Fighter pilot to be freed

Pakistan’s prime minister pledged on Thursday his country would release a captured Indian jet fighter pilot the following day, a move that could help defuse the most-serious confrontation in two decades between the nuclear-armed neighbours over the disputed region of Kashmir.

Prime Minister Imran Khan made the announcement in an address to both houses of Parliament, saying he tried to reach his Indian counterpart Narendra Modi on Wednesday with a message that he wants to de-escalate tensions.

“We are releasing the Indian pilot as a goodwill gesture tomorrow,” Khan told lawmakers. He did not say whether the release was conditional.

An Indian government official, speaking on condition of anonymity as he was not authorized to speak publicly, warned that even if the pilot is returned home, New Delhi would not hesitate to strike its neighbour first if it feared a similar militant attack was looming.
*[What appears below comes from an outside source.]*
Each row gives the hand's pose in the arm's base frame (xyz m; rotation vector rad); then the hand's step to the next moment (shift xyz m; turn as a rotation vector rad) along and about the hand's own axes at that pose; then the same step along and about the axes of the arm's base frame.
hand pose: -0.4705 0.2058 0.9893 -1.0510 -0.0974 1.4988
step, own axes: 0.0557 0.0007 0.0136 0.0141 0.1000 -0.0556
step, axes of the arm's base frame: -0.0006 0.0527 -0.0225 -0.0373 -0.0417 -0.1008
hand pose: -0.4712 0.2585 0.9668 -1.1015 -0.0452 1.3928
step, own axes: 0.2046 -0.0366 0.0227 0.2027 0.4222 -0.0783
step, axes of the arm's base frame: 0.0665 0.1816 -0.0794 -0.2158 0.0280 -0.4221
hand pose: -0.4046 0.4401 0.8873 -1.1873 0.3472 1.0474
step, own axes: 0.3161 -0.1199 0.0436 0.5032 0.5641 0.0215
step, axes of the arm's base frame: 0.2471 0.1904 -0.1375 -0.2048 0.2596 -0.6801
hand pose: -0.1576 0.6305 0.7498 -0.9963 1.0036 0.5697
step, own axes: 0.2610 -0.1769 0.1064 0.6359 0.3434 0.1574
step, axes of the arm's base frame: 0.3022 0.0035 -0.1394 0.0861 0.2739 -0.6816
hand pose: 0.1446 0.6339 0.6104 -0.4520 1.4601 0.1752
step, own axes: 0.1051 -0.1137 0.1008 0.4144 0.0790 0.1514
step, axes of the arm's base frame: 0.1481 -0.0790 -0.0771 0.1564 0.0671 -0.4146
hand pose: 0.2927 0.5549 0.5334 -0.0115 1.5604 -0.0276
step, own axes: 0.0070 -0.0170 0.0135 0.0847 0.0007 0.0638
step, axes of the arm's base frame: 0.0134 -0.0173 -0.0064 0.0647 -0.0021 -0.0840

Modi earlier in the day warned that “India’s enemies are conspiring to create instability in the country through terror attacks.”

Khan also said that he had feared Wednesday night that India might launch a missile attack, but the situation was later defused. He did not elaborate.

“Pakistan wants peace, but it should not be treated as our weakness,” Khan said “The region will prosper if there is peace and stability. It is good for both sides.”

Meanwhile, fresh skirmishes erupted Thursday between Indian and Pakistani soldiers along the so-called Line of Control that divides disputed Kashmir between the two nuclear-armed rivals.

India’s army said Pakistani soldiers were targeting nearly two dozen Indian forward points with mortar and gunfire. Lt. Col. Devender Anand, an Indian army spokesman, called it an “unprovoked” violation of the 2003 cease-fire accord between the two countries. He said Indian soldiers were responding to ongoing Pakistani attacks along the highly militarized de-facto frontier.

World powers have called on the nations to de-escalate the tensions gripping the contested region since a Feb. 14 suicide bombing killed over 40 Indian paramilitary troops in Indian-controlled Kashmir. India responded with a pre-dawn airstrike on Tuesday inside Pakistan, the first such raid since the two nations’ 1971 war over territory that later became Bangladesh.

The situation then escalated further with Wednesday’s aerial skirmish, which saw Pakistan say it shot down two Indian aircraft, one of which crashed in Pakistan-held part of Kashmir and the other in India-controlled Kashmir. Pakistan later aired a video of a man it identified as the Indian pilot.